■ Exercise aim ■
The records are set out below this line. Return exactly the lines from the one containing "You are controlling" through the last, and exclude the pictures.

■ Data ■

^^^^^^^^^^^^^^^^

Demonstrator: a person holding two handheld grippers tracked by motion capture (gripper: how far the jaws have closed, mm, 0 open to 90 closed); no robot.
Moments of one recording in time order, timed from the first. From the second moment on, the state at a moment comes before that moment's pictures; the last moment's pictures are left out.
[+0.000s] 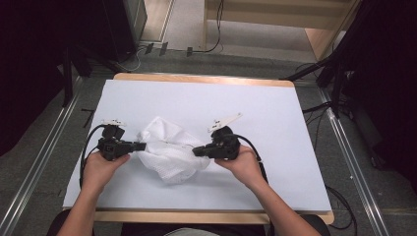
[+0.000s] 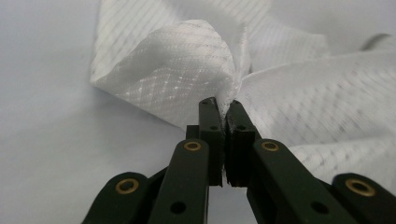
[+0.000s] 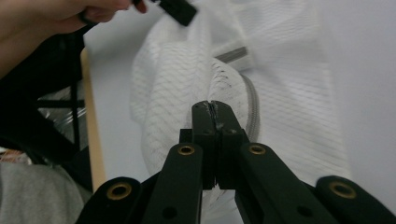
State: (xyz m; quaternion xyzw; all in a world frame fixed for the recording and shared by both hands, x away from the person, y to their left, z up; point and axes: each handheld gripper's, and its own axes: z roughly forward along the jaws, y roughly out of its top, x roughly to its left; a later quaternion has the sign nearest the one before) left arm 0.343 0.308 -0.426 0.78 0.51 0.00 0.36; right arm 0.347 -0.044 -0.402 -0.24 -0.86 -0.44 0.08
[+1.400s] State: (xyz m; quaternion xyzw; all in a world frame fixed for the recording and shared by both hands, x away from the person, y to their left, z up) left arm 0.349 0.323 -0.435 0.77 0.52 0.01 0.37; right arm 0.397 -0.040 -0.464 -0.30 -0.88 -0.37 -0.01
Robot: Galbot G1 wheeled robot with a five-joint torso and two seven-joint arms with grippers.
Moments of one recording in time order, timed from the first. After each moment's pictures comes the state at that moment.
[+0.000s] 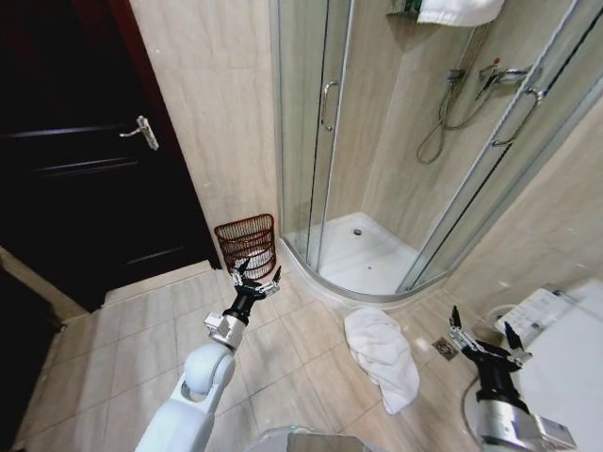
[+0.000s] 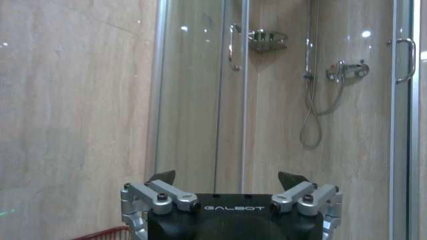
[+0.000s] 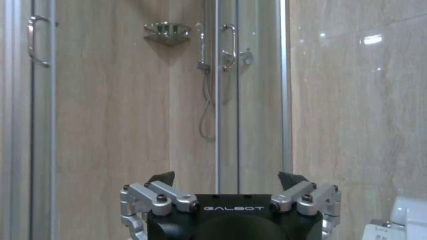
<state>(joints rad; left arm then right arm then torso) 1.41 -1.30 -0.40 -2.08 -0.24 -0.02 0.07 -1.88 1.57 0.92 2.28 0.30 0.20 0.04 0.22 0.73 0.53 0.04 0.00</state>
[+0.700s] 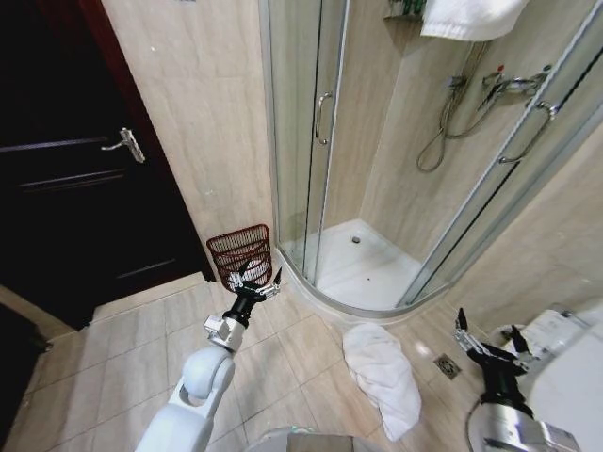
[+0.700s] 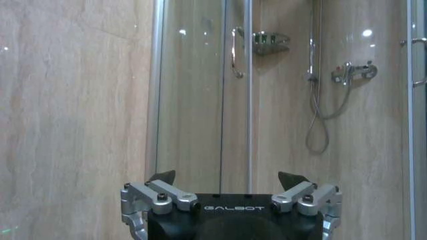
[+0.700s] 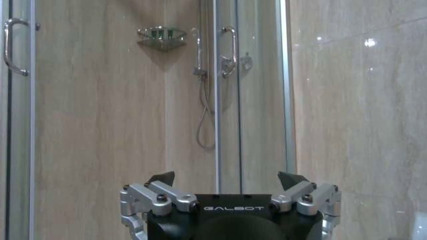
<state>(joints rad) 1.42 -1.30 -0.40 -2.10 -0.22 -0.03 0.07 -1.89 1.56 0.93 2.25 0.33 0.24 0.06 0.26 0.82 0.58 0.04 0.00</state>
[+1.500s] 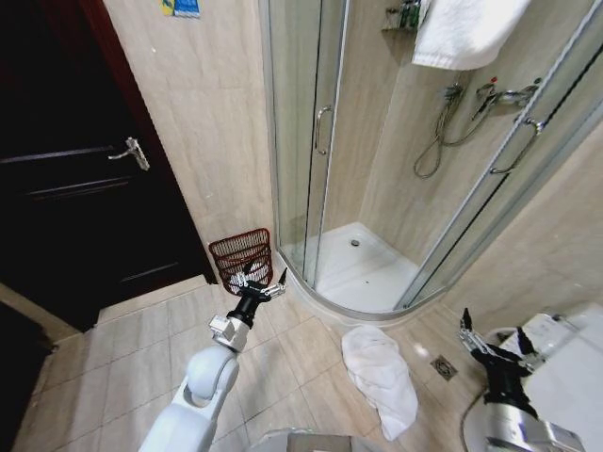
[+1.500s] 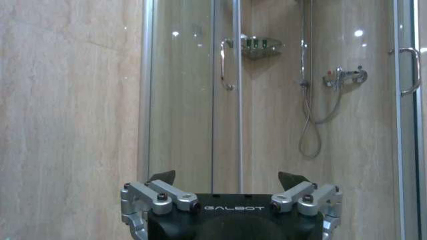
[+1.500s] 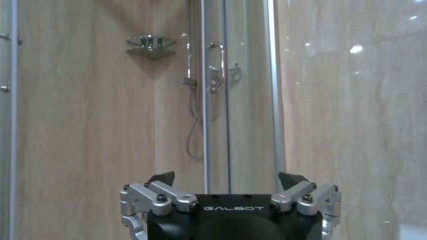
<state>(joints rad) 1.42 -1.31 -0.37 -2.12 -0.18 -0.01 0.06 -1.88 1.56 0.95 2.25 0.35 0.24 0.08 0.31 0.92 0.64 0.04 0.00</state>
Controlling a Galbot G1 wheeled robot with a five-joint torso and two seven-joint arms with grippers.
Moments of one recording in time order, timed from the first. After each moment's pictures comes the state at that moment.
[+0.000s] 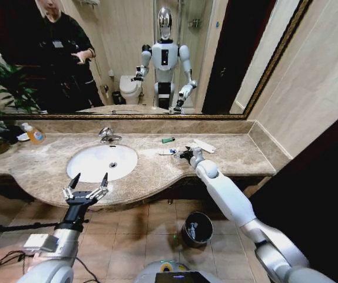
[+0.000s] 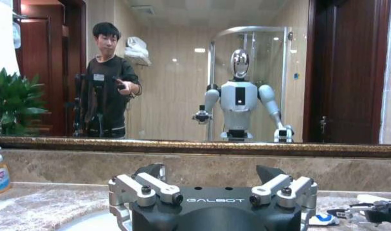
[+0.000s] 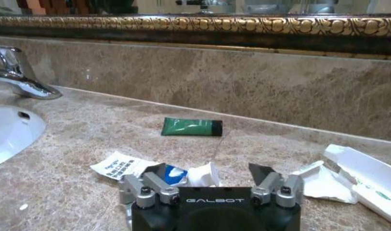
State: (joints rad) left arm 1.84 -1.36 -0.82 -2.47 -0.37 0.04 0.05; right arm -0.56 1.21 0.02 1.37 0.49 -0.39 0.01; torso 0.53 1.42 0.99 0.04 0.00
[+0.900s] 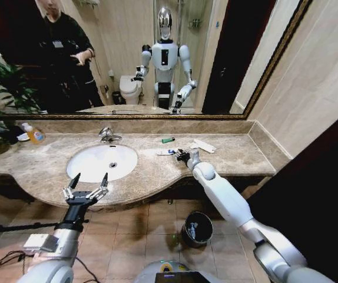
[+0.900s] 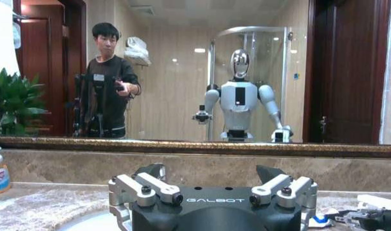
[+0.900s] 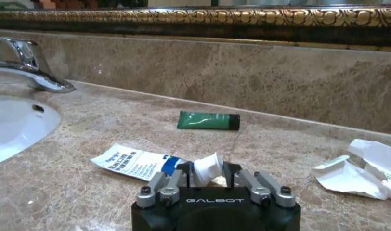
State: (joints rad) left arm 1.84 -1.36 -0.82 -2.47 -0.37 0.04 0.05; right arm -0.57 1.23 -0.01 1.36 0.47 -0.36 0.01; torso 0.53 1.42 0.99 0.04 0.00
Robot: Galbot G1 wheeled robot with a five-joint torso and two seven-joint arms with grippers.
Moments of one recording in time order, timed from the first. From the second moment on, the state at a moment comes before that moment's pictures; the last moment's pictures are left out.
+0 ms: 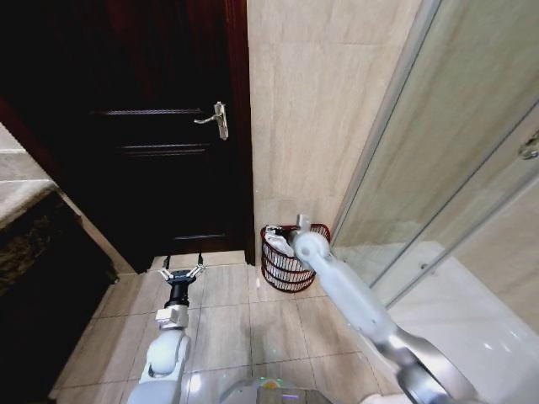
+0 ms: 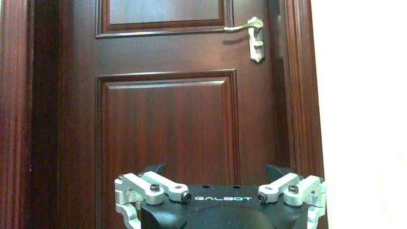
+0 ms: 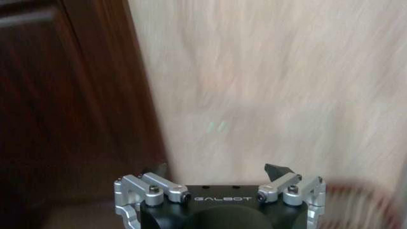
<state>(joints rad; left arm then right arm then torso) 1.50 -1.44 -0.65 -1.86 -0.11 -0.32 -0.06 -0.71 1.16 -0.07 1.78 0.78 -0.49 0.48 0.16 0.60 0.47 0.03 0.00</state>
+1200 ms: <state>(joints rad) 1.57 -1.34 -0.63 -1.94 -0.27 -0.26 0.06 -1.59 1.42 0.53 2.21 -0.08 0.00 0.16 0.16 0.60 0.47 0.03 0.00</state>
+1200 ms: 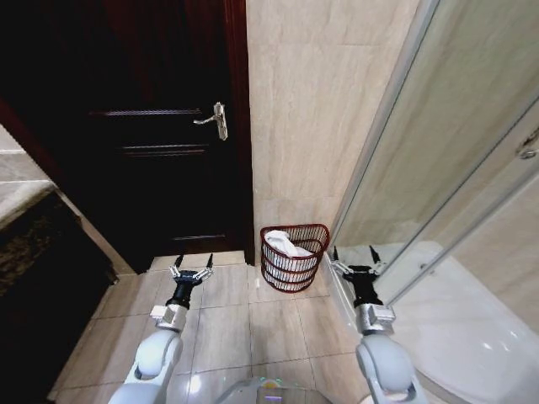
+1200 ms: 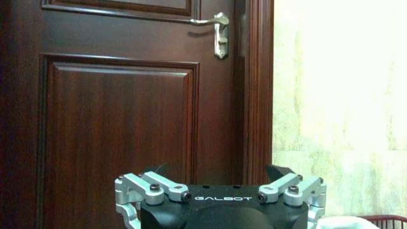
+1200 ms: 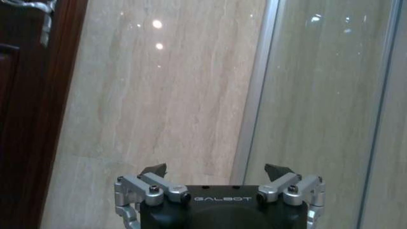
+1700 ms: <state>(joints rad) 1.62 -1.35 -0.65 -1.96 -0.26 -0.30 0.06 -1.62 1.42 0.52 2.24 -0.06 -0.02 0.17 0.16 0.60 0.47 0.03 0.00</state>
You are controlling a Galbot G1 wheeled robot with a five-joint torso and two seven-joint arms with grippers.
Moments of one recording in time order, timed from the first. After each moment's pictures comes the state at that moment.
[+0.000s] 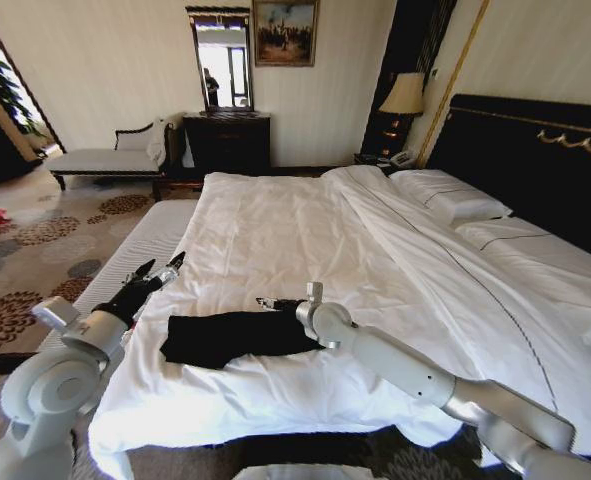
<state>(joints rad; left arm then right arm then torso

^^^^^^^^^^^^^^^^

■ Result of the exercise ■
You are controlling a Galbot G1 wheeled robot with a five-joint torso and two seven-joint arms with grippers.
Moments of one recording in time order, timed from the first. After each moment's pictures comes the state at that moment.
[+0.000s] 
<state>(joints rad; left arm then right arm then torso

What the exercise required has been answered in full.